Add 1 inch of water to a 3-quart pot fitted with a folding metal steamer. Water should rise to just below the bottom of the steamer. Cover and bring to boil over medium-high heat. Peel turnips and cut into 1/2-inch-thick rounds and arrange on steamer tray. If using turnip tops, remove them from the roots, strip away the stems and wash the leaves in several changes of water. Thinly slice greens and arrange on top of the roots. Cover and cook over rapidly boiling water for 4 to 8 minutes, until roots are fork tender. Remove from heat and serve, dabbed with butter or drizzled with oil if desired. Refrigerate leftovers, reheat as desired, and use w­ithin two days.

OVEN-FRIED PARSNIPS WITH PIE SPICE
Makes 8 servings

Parsnips make a great alternative to french fries. Starting with a good parsnip is essential. Search for parsnips after a frost, when their natural sugars develop. Select the smallest roots you can find — large, overgrown roots are tough, dry and bitter.

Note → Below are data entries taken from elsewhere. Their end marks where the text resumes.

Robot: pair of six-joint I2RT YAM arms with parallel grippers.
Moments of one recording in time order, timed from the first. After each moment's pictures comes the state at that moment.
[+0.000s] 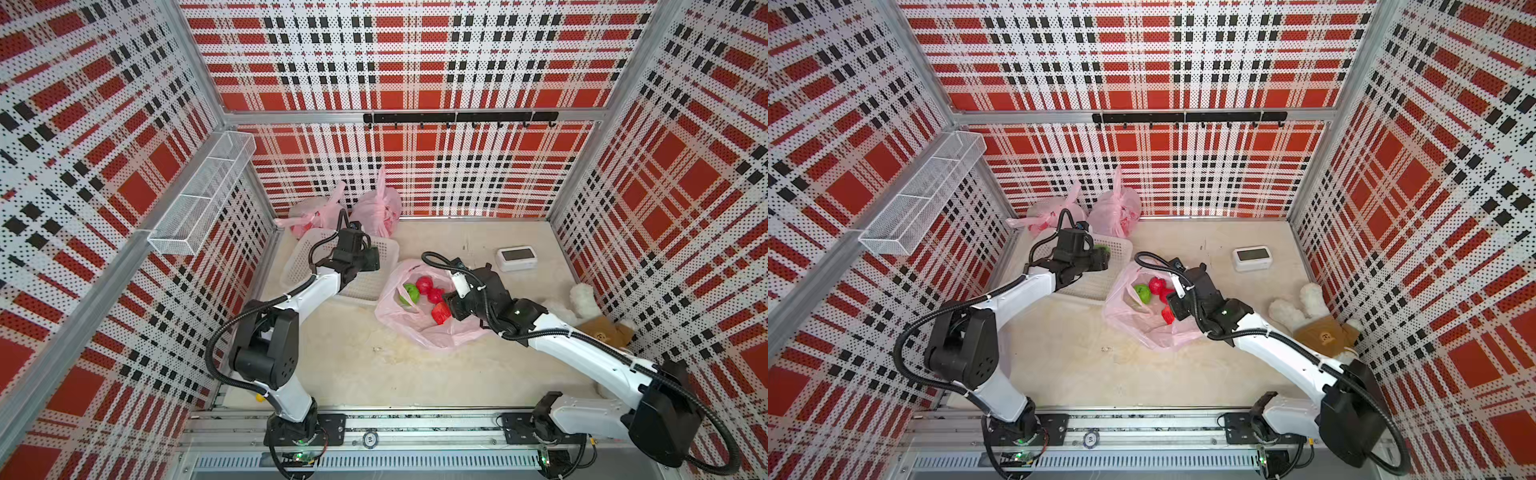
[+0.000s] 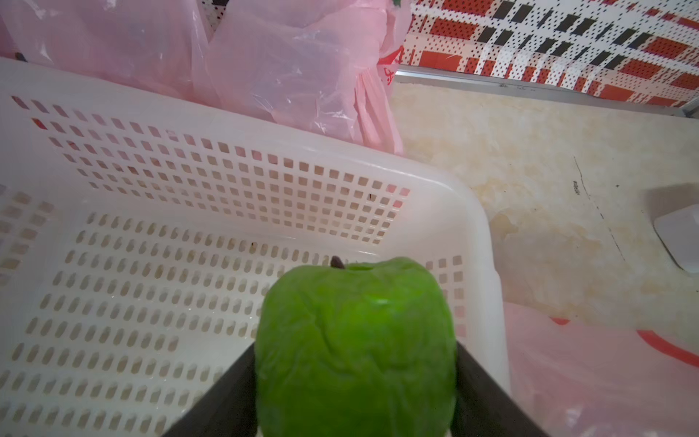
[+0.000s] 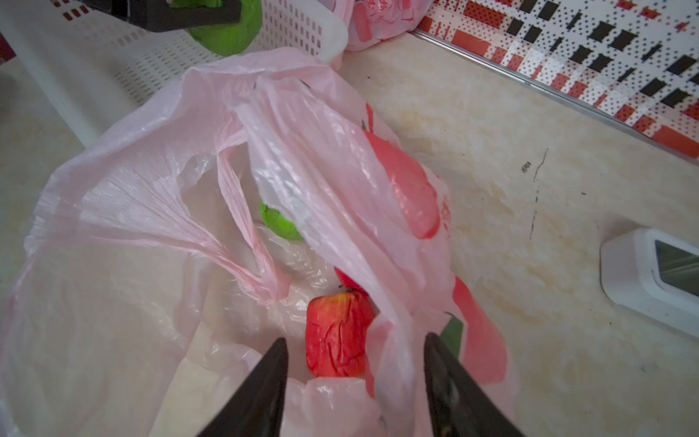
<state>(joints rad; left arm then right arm) -0.31 1.69 1.19 -0.19 -0.04 -0.29 0.71 1.22 0.88 -0.33 0.17 0.06</state>
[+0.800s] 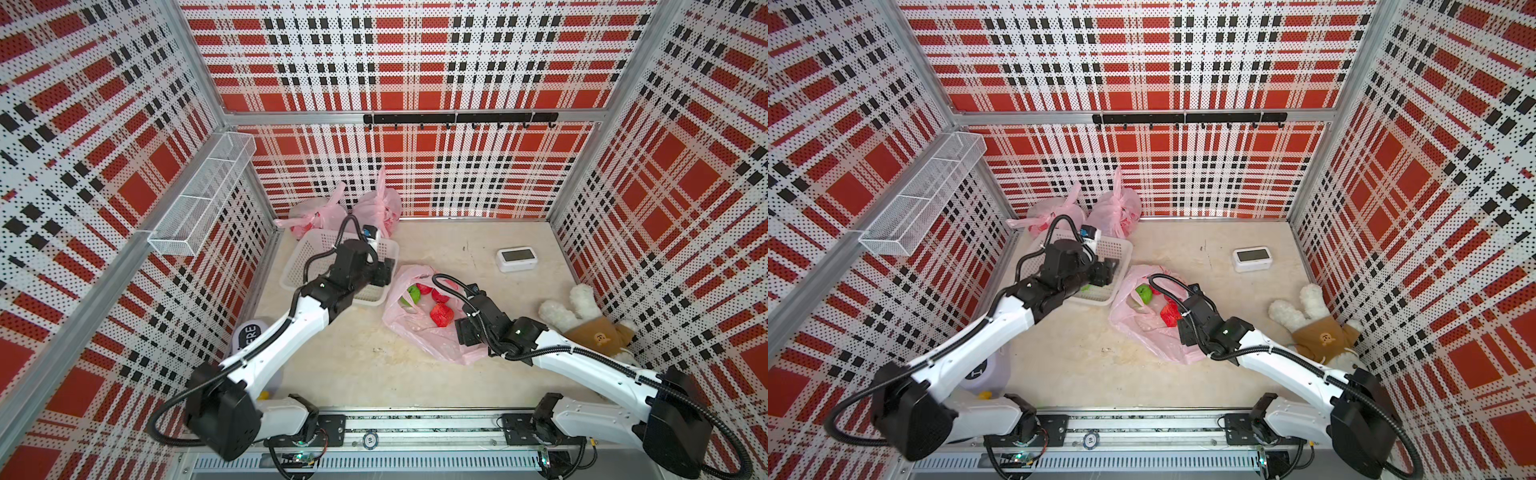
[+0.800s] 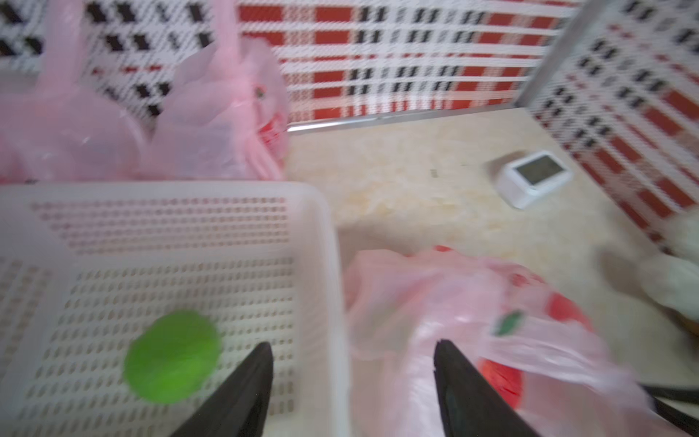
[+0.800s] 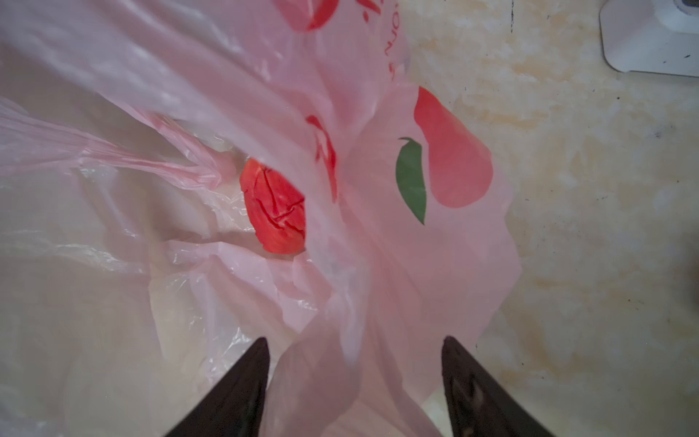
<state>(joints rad) -0.58 1.26 1.05 -0.26 -0.07 -0.17 0.79 1.16 0.72 -0.53 0.33 0.44</state>
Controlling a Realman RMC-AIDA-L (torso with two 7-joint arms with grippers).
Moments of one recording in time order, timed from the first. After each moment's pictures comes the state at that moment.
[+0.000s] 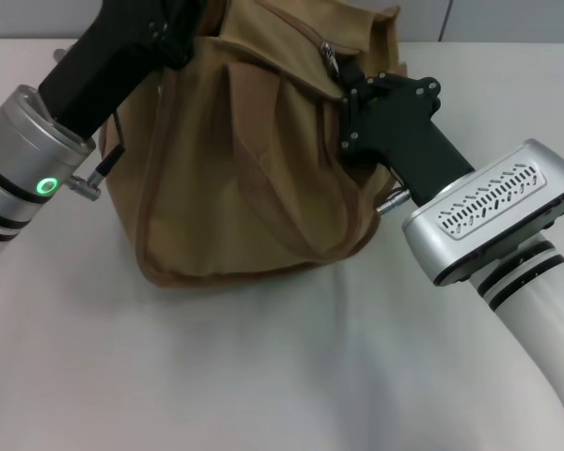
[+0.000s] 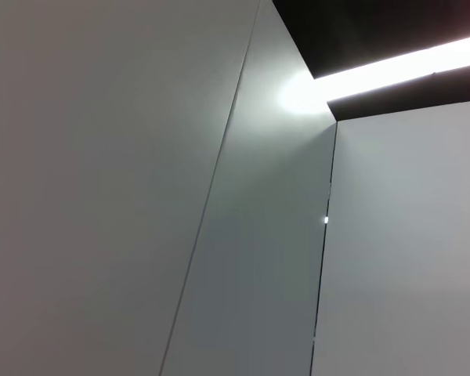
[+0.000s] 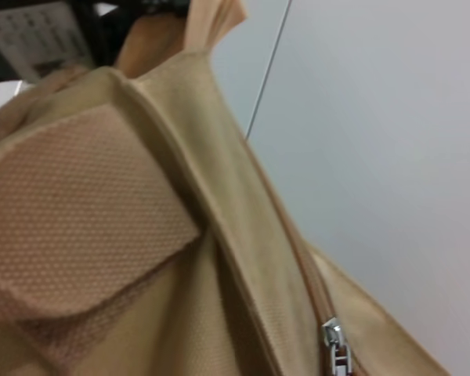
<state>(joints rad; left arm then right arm) -0.68 -2.08 0.21 0.05 1.66 1.81 -0.84 0.28 2.09 0.77 0.92 -2.43 -0.73 -0.56</state>
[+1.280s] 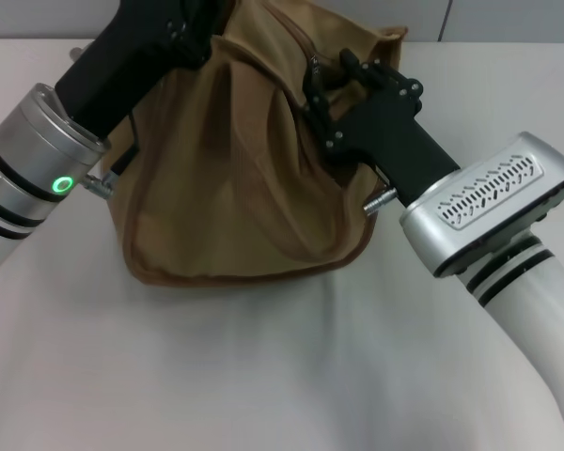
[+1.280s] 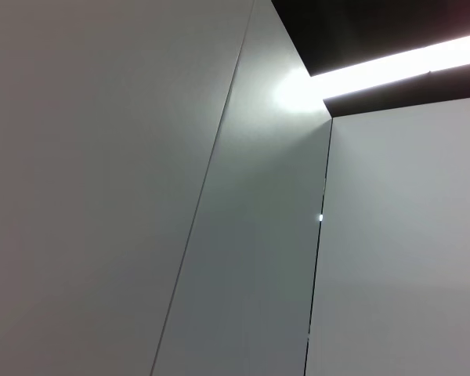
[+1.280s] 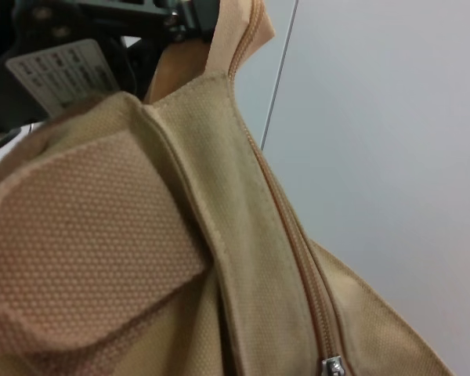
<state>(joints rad) -0.70 -2.08 0.22 0.03 1.66 1.80 -0.82 0.33 2.09 0.74 0.89 -2.43 -0.75 -0.45</state>
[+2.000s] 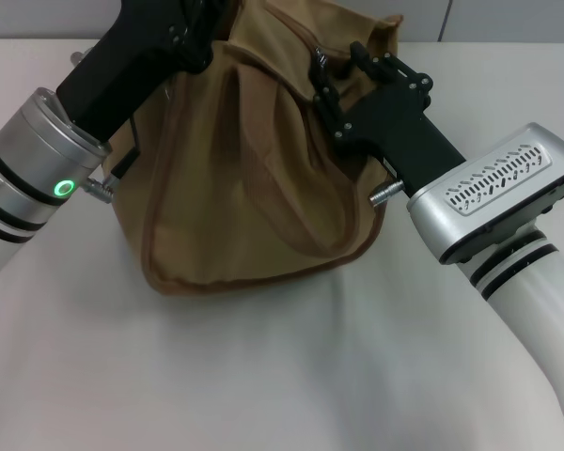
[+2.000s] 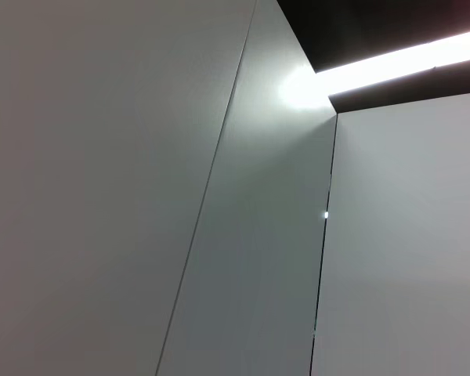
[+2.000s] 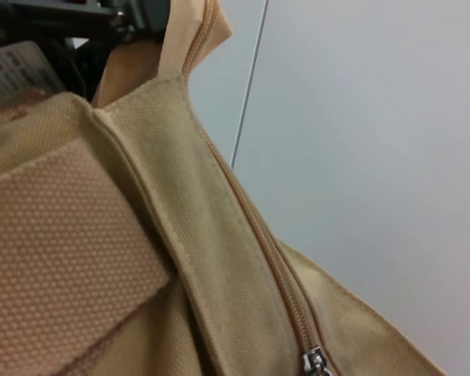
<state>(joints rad) -0.69 -2.08 0.22 0.02 1.66 1.79 -0.80 0.34 2.09 0.74 0.87 -2.38 -0.75 -0.45</state>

2 pounds small parsnips, scrubbed, rinsed, peeled and trimmed
2 tablespoons extra-virgin olive oil
2 teaspoons apple or pumpkin pie spice
1/2 teaspoon finely ground, unrefined sea salt or 1 tablespoon soy sauce, optional

Preheat oven to 400 degrees. Line a 14 x 19 x 2-inch baking pan with unbleached parchment paper for ease of cleanup. Cut parsnips into 3-inch-long by 1/2-inch-wide sticks. Toss with oil, spice and salt in a large bowl.

Scatter parsnips in prepared pan. Roast, uncovered, turning parsnips after 15 minutes. Cook for 35 to 40 minutes until tender and lightly golden. Serve warm. Cover and refrigerate leftovers, and use within three days.